The surviving Prenda Law copyright trolls, Paul Hansmeier and John Steele, are finally in line to receive their just due. They have been arrested for running a multi-million dollar extortion scheme.
Ars reports:
The two lawyers were charged Wednesday with an 18-count indictment (PDF), describing allegations of fraud, perjury, and money laundering perpetrated between 2011 and 2014. The charges were unsealed and announced today and first reported by the Minneapolis Star-Tribune. Both Hansmeier, 35, and Steele, 45, were arrested earlier today before the indictment was made public.
"The defendants in this case are charged with devising a scheme that casts doubt on the integrity of our profession," said US Attorney Andrew Luger in a statement. "The conduct of these defendants was outrageous—they used deceptive lawsuits and unsuspecting judges to extort millions from vulnerable defendants.

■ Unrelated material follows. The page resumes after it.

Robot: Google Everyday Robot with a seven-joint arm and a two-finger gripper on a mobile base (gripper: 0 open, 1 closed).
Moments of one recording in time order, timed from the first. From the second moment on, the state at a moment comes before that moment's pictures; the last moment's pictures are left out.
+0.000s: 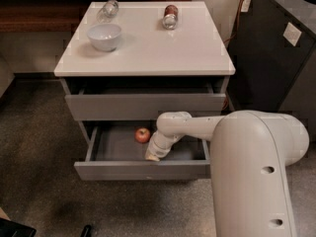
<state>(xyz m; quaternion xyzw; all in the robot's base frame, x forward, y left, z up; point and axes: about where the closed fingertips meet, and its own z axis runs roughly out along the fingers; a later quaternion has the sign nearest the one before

Our courts are halls of justice where fairness and the rule of law triumph, and my office will use every available resource to stop corrupt lawyers from abusing our system of justice."
The indictment explains how the defendants "used sham entities to obtain copyrights to pornographic movies—some of which they filmed themselves—and then uploaded those movies to file-sharing websites in order to lure people to download the movies."
I'm still laughing at the oxymoron "integrity of our profession" quoted in the article, but on the whole this is very good news. Two very crooked lawyers are likely headed to prison.
(Score: 2) by Zz9zZ on Saturday December 17 2016, @10:03PM
Most every lawyer serves their client and you can generally depend on your lawyer to do their job. That is professional integrity. What these two lawyers did was use their expertise to con a bunch of people, and like every profession there are such examples. Shall we laugh at the integrity of techs that built out the massive surveillance networks of the world? Or do they get a pass because they were following orders and their job was on the line?
~Tilting at windmills~
(Score: 3, Insightful) by fido_dogstoyevsky on Saturday December 17 2016, @10:30PM
Assuming you're talking about people who knew what their work was going to be used for,
Shall we laugh at the integrity of techs that built out the massive surveillance networks of the world? Or do they get a pass because they were following orders...
I would laugh, except that it's not funny. But "following orders" doesn't get them a pass.
...their job was on the line?
Some decisions are harder than others, but they all have consequences.
It's NOT a conspiracy... it's a plot.
(Score: 2) by mendax on Saturday December 17 2016, @10:35PM
There is a lawyer I know who received as a law school graduation present from her father a picture of sharks swimming around before the bar in a courtroom. She proudly displays it in her office, almost as if it is a badge of honor. However, she's one of the better lawyers, a public defender who is underpaid and overworked. I respect public defenders tremendously, and I can say the same for civil rights lawyers. However, the joke that states that you can tell a lawyer is lying because his lips are moving has a great deal of truth, especially given the lies that were told by a government lawyer when I had to the state in a civil matter. I enjoyed calling a spade a spade in my response. I won, BTW.
It's really quite a simple choice: Life, Death, or Los Angeles.
(Score: 1, Touché) by Anonymous Coward on Saturday December 17 2016, @11:52PM
Username doesn't check out.
(Score: 0) by Anonymous Coward on Sunday December 18 2016, @12:03AM
https://translate.google.com/?channel=new&espv=1&um=1&ie=UTF-8&hl=en&client=tw-ob#la/en/mendax [google.com]
(Score: 3, Interesting) by JoeMerchant on Sunday December 18 2016, @04:45AM
The last (and only) lawyer who sued me frequently represented himself against others, petty $500 and $1000 cases, he worked the bottom end of the system, and he mostly did it on bluff, knowing that it costs $3000 to mount a "safe" defense - why risk that much time and effort against $600 worth of noise? May his hip replacement cause him all the pain he deserves.
🌻🌻🌻🌻 [google.com]
(Score: 1) by Scruffy Beard 2 on Sunday December 18 2016, @05:57AM
Robert C Martin (Uncle bob) has been calling far a Proffessional Association [youtube.com] of programmers.
The reasoning is that programming is becoming to important too let just anybody code. His blog [cleancoder.com].
(Score: 2) by Zz9zZ on Monday December 19 2016, @02:41AM
Some good replies, but no one admits to the unfair characterization of millions of professionals. I'm willing to concede that the practice of arguing a specific side of a case, even when you may disagree, tends to make lawyers morally flexible compared to the average person. Also, every profession has its share of thieves/cheats so anecdotes are a bad way to view an entire industry. We all contribute to the destruction of the earth just by existing as humans right now, so at some point we have to separate out intent from action.